# What you have to do
No pictures belong in the copy. Retype exactly, and only, the stretch of lines below from the one with "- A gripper" through the one with "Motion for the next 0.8".

(Saved entries)
--*--
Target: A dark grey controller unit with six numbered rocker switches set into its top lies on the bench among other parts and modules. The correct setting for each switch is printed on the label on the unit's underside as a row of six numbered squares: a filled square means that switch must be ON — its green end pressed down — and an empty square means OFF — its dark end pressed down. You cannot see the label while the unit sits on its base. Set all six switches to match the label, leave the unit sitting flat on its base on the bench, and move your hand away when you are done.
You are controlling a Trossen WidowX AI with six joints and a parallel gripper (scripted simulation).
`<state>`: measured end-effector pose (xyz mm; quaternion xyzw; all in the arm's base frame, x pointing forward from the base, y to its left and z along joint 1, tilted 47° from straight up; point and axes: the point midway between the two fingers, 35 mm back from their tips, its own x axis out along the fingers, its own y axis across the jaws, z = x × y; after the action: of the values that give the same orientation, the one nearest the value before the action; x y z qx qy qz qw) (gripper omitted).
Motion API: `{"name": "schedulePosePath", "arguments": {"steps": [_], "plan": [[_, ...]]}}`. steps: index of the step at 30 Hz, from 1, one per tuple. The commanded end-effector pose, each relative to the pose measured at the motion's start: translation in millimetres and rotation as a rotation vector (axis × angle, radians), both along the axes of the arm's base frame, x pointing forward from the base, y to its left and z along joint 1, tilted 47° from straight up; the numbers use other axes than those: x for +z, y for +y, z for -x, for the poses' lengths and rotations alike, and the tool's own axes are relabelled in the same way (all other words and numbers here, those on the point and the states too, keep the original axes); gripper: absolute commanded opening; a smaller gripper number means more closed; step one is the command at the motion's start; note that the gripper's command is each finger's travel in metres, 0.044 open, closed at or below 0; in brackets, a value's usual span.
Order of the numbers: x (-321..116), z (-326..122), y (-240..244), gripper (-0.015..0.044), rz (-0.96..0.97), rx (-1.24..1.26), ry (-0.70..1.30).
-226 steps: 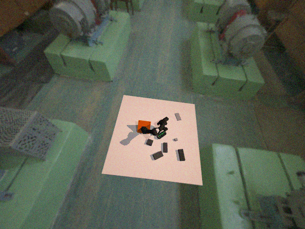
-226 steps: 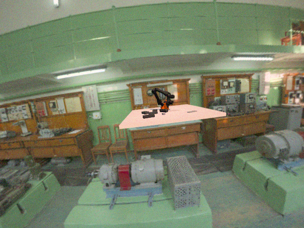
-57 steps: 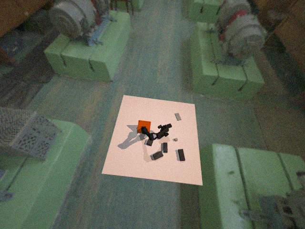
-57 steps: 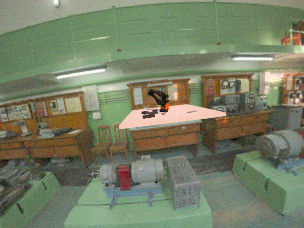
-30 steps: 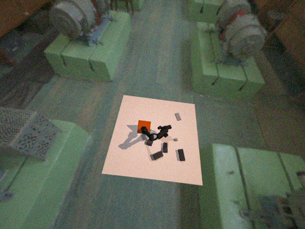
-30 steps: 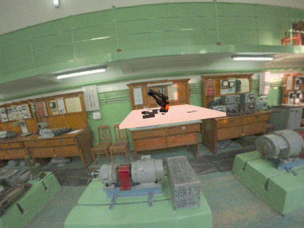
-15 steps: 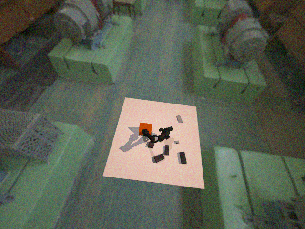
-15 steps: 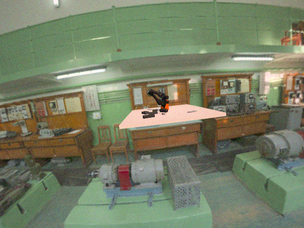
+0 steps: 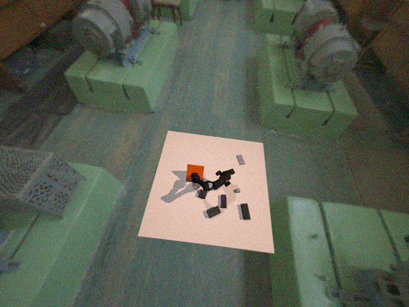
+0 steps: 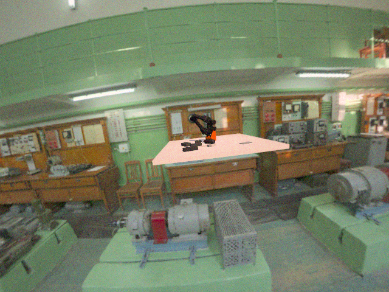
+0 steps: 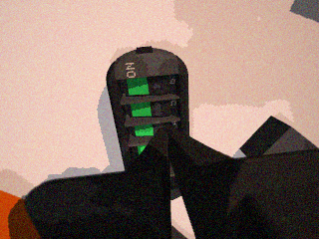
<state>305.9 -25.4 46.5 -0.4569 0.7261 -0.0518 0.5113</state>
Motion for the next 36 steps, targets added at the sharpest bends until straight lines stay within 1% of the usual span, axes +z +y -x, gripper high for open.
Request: {"name": "schedulePosePath", "arguments": {"steps": [1,22,36], "plan": [[-2,-4,-3,0.0,0.005,0.003,0.009],[-25,-2,-27,0.0,0.005,0.006,0.011],[-30,-1,-33,0.0,0.006,0.006,0.011]]}}
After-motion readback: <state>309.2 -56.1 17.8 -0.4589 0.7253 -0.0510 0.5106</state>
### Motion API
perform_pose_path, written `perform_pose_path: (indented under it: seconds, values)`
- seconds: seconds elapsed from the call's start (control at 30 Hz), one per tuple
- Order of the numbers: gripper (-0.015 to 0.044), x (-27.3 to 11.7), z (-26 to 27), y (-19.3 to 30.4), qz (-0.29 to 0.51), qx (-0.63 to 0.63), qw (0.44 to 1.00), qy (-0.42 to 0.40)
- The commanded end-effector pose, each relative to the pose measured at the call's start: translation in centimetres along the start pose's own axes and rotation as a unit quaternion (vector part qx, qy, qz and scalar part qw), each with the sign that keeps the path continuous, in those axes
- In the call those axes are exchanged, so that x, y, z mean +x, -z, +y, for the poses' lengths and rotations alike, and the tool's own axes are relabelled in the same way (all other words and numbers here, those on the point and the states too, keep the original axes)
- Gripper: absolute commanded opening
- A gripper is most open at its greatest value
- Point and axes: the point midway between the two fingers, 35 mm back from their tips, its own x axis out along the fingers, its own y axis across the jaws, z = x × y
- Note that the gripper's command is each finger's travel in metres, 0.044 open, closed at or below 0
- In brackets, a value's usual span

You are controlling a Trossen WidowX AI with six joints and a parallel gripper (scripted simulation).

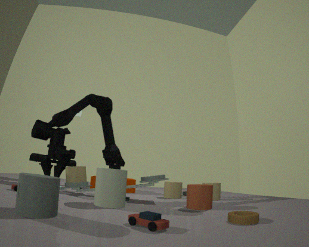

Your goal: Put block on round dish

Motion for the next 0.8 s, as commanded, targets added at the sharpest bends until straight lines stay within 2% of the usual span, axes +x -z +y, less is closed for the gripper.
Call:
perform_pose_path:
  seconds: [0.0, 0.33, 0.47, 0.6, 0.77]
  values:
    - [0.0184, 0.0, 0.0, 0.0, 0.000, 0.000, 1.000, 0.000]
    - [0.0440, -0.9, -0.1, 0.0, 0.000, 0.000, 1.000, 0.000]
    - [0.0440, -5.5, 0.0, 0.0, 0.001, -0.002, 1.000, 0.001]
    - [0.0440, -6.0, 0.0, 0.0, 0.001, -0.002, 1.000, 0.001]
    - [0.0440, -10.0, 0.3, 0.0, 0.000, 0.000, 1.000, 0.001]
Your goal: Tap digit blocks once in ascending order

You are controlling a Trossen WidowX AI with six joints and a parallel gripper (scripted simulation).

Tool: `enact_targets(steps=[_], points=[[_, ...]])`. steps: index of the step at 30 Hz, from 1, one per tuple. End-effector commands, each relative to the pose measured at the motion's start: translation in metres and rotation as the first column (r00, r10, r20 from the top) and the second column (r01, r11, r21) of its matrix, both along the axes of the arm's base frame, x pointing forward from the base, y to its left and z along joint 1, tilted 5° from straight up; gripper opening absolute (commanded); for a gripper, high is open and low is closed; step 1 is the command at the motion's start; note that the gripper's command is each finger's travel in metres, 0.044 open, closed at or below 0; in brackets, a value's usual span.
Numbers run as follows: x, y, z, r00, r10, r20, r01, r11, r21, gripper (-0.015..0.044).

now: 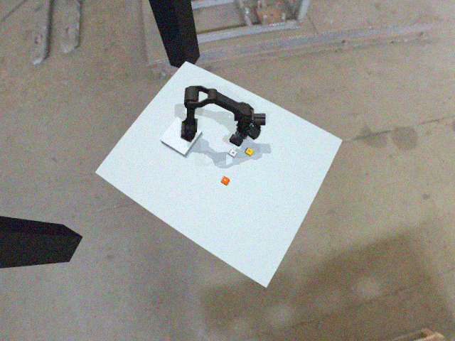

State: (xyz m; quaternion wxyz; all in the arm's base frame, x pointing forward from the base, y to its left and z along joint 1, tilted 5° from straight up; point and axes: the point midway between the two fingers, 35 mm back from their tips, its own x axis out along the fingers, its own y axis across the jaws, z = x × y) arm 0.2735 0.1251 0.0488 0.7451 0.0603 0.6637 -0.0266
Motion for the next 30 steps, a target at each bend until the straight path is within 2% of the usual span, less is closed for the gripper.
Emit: enact_targets(steps=[1,5,10,16,21,27,30], points=[[-0.002,-0.001,-0.004,1.0,-0.003,-0.009,0.003,1.0,-0.007,0.002],[-0.004,-0.002,0.023,1.0,-0.003,-0.008,0.003,1.0,-0.006,0.002],[-0.005,-0.002,0.029,1.0,-0.003,-0.009,0.003,1.0,-0.007,0.002],[-0.013,-0.005,0.104,1.0,-0.003,-0.009,0.003,1.0,-0.007,0.002],[-0.012,-0.006,0.107,1.0,-0.003,-0.009,0.003,1.0,-0.007,0.002],[0.045,-0.063,0.113,1.0,-0.003,-0.004,0.003,1.0,-0.013,0.002],[0.058,-0.082,0.113,1.0,-0.003,-0.002,0.003,1.0,-0.015,0.002]])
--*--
# Response for this exercise
- A gripper is most open at its greatest value
- Point and axes: the point midway between the two fingers, 35 mm back from their tips, its own x axis out along the fingers, its own y axis across the jaws, z = x × y
- Note that the gripper's command is each finger's travel in metres, 0.044 open, closed at or below 0
- In brackets, a value's usual span

You are controlling a Trossen WidowX AI with six joints and a parallel gripper (scripted simulation).


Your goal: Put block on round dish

Motion for the next 0.8 s, as commanded, targets added at the sharpest bends until straight lines stay within 2% of the usual span, axes +x -z +y, less is closed for the gripper.

What the exercise asked for is complete.